» **Task to complete**
Scan the records for the word "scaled". Report each line where it occurs.

● ● ●

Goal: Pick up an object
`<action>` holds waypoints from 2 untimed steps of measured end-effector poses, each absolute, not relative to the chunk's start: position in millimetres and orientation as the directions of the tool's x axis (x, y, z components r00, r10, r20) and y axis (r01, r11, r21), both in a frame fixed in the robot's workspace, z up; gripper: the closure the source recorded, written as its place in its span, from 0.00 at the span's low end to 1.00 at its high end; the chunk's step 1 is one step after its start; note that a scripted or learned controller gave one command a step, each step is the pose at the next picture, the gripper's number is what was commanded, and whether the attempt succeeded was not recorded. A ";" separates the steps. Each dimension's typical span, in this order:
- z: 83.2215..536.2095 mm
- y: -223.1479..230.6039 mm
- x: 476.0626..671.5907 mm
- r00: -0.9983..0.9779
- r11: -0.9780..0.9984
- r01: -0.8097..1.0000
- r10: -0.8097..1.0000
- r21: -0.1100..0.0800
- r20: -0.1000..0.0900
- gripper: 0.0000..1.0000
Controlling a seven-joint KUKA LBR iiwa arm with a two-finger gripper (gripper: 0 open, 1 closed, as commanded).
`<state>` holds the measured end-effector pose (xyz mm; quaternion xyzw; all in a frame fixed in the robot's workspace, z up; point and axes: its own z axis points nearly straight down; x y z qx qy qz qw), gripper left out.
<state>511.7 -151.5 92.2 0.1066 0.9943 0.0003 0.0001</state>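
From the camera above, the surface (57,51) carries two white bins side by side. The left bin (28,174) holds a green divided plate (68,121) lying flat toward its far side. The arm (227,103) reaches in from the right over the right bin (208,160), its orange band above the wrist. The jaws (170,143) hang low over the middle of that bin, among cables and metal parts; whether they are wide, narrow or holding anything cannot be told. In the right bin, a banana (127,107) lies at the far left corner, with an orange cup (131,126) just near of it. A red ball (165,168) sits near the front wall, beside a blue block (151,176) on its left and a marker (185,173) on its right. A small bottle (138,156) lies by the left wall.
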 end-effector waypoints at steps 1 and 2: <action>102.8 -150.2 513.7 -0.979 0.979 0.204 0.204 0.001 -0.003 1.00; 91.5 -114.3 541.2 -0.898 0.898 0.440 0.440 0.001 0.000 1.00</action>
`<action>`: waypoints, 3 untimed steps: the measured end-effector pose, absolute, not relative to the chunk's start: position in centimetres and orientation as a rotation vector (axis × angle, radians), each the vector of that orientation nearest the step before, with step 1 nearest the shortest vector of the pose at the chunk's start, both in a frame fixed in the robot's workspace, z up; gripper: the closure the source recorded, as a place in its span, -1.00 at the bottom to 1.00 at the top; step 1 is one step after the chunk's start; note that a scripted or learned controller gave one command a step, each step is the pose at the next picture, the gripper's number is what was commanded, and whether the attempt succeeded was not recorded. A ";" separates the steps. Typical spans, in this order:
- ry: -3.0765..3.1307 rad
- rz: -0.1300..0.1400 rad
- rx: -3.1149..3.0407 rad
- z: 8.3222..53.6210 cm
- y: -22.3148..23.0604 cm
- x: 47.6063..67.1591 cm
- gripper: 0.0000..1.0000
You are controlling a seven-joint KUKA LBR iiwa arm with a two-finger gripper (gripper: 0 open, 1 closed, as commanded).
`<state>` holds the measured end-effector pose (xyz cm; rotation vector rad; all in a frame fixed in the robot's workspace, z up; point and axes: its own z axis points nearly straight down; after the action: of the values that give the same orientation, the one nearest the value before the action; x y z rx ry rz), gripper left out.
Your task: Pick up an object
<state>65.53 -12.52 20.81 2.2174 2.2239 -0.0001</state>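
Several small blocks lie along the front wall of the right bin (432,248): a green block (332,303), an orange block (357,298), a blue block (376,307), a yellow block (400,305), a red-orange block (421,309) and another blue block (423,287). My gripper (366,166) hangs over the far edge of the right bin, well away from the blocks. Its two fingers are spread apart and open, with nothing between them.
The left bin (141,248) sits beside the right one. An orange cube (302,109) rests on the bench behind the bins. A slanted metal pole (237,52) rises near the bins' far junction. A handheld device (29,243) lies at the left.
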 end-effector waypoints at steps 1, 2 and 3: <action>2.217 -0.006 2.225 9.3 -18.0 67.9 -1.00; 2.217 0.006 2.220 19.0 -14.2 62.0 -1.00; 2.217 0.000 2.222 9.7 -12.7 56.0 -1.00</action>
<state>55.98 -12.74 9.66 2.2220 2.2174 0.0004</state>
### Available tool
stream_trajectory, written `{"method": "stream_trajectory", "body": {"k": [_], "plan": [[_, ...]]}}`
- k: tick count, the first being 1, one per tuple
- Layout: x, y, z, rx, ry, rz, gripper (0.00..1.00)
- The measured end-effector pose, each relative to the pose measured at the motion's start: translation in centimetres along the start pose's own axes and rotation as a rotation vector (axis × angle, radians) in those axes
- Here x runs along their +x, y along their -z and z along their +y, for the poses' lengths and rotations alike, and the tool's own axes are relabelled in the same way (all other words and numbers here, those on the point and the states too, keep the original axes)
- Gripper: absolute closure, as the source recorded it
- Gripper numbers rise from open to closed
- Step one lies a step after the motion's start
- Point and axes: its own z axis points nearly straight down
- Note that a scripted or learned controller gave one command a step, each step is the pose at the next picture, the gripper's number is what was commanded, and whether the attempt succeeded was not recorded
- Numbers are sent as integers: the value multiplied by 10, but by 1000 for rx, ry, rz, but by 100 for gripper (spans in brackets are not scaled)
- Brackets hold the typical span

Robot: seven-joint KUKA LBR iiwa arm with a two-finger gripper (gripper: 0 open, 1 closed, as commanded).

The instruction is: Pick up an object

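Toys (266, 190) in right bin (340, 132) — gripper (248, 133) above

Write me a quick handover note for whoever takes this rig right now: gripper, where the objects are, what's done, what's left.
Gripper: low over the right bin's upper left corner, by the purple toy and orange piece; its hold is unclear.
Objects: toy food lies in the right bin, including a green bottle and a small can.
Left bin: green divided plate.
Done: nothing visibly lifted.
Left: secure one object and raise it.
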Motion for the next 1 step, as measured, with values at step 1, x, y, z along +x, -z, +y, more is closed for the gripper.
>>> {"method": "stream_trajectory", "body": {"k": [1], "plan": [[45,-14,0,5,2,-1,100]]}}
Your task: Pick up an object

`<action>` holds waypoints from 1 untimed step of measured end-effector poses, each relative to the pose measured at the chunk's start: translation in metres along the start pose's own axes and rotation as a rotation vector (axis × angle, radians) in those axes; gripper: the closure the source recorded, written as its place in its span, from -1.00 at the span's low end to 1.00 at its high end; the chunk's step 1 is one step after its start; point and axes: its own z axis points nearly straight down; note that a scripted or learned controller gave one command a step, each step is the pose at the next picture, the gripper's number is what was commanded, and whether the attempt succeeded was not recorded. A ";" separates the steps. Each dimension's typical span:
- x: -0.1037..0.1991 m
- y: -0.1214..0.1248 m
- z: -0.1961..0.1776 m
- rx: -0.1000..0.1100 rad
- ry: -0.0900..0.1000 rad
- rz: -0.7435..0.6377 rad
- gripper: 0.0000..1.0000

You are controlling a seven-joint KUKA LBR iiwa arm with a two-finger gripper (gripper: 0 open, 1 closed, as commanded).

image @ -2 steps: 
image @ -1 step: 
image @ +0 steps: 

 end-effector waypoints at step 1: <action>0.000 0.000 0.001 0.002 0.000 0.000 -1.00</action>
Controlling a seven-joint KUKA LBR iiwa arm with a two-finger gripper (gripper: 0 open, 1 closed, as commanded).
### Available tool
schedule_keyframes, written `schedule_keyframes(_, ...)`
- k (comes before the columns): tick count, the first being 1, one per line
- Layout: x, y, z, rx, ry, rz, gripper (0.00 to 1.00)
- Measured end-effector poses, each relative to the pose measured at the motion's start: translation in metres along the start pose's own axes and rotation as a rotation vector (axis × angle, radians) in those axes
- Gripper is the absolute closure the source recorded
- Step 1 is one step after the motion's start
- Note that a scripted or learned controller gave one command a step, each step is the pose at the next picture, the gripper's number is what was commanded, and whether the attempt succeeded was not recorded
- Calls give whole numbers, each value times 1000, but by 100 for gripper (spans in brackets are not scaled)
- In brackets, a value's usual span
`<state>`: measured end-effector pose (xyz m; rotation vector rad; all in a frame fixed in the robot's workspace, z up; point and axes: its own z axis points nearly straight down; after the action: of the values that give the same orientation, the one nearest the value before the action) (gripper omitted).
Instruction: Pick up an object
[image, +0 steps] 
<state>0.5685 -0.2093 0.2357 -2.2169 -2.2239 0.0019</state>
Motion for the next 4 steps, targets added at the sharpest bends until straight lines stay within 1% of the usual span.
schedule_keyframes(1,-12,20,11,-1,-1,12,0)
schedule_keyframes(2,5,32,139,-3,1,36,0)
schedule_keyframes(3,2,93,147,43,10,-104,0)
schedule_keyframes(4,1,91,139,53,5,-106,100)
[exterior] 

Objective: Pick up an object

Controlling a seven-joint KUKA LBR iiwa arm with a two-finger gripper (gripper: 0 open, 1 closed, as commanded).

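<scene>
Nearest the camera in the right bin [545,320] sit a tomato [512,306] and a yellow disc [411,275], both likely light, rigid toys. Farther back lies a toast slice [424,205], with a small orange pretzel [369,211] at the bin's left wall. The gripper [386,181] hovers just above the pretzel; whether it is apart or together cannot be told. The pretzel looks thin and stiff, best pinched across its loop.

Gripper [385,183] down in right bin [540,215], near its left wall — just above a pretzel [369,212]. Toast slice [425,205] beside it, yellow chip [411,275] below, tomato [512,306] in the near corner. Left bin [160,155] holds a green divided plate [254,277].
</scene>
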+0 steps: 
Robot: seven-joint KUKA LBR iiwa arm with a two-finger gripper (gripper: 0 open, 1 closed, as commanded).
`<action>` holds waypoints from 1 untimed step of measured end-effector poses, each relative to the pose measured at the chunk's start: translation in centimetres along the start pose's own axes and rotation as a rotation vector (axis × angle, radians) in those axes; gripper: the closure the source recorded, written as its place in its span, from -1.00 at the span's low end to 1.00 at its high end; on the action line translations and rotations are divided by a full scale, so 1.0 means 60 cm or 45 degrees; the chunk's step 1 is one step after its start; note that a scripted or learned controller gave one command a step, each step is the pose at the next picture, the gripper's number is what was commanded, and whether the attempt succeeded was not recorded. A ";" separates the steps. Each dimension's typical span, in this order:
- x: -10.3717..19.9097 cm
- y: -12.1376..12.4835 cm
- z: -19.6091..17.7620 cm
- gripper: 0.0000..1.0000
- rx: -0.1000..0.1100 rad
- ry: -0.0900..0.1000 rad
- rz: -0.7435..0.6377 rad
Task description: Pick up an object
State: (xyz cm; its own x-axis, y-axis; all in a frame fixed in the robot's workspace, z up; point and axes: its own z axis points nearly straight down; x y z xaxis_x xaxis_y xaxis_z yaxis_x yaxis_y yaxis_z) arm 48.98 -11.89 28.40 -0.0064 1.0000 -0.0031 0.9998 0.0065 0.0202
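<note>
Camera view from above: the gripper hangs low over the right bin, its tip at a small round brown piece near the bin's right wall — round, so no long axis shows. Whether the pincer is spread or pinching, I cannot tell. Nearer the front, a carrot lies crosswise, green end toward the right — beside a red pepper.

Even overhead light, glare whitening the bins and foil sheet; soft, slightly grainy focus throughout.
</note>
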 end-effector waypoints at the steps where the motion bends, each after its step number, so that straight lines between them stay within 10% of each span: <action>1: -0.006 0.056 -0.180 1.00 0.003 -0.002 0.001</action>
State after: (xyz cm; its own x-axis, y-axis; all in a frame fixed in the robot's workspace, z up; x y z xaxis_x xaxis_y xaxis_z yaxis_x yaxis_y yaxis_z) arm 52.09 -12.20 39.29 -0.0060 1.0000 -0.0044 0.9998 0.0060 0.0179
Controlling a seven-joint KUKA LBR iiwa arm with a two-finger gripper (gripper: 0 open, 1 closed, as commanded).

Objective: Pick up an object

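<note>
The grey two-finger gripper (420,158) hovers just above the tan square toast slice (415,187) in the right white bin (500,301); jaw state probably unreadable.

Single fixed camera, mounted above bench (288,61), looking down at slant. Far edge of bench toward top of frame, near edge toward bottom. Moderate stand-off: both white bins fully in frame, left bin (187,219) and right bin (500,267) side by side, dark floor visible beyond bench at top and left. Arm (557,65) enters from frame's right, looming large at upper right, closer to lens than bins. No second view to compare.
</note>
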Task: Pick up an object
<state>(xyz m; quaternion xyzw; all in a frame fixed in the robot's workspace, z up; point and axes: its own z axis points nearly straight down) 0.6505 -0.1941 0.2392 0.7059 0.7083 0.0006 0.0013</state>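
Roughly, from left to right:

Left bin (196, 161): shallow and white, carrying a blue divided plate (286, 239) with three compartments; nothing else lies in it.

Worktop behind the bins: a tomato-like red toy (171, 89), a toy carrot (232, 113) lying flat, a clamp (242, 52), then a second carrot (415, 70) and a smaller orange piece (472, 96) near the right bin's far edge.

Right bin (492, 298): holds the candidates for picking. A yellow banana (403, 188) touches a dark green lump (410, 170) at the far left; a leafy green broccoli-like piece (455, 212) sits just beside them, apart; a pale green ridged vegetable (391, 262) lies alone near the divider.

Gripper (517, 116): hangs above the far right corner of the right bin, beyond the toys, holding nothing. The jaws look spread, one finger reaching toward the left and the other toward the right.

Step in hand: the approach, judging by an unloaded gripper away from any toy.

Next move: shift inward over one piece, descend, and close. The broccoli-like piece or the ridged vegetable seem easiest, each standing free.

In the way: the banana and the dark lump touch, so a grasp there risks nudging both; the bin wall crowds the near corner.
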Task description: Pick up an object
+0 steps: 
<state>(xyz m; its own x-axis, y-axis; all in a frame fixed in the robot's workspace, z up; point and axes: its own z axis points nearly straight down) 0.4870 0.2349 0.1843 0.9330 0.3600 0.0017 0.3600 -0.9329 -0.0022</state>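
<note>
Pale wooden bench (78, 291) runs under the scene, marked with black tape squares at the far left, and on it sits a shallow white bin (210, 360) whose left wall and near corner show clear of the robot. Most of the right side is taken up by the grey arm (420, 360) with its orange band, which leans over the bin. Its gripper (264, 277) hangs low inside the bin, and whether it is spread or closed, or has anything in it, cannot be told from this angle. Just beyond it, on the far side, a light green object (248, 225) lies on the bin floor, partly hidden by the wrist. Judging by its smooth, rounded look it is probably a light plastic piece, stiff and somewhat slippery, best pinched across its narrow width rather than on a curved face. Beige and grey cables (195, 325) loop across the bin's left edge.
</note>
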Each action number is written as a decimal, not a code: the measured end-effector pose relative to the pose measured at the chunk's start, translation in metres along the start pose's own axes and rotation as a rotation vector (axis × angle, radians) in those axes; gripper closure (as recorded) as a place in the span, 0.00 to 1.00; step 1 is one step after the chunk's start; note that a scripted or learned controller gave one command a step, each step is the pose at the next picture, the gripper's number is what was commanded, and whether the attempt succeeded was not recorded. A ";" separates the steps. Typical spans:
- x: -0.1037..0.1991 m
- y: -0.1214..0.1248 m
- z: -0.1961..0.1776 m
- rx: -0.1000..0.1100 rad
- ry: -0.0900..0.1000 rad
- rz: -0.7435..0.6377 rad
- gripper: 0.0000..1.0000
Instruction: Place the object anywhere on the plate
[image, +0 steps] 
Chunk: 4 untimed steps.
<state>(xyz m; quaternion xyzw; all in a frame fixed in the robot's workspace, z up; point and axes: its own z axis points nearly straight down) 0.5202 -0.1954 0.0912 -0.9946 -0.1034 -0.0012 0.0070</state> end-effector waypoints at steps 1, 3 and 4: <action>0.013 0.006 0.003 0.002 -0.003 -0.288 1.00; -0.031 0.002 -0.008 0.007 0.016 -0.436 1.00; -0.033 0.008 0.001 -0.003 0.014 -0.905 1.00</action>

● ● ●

» **Reply**
- Numbers are sent as integers: the value multiplied by 10, but by 1000 for rx, ry, rz, but by 100 for gripper (spans in brackets are not scaled)
- Calls give whole numbers, each value times 1000, but by 100 for gripper (spans in brackets are not scaled)

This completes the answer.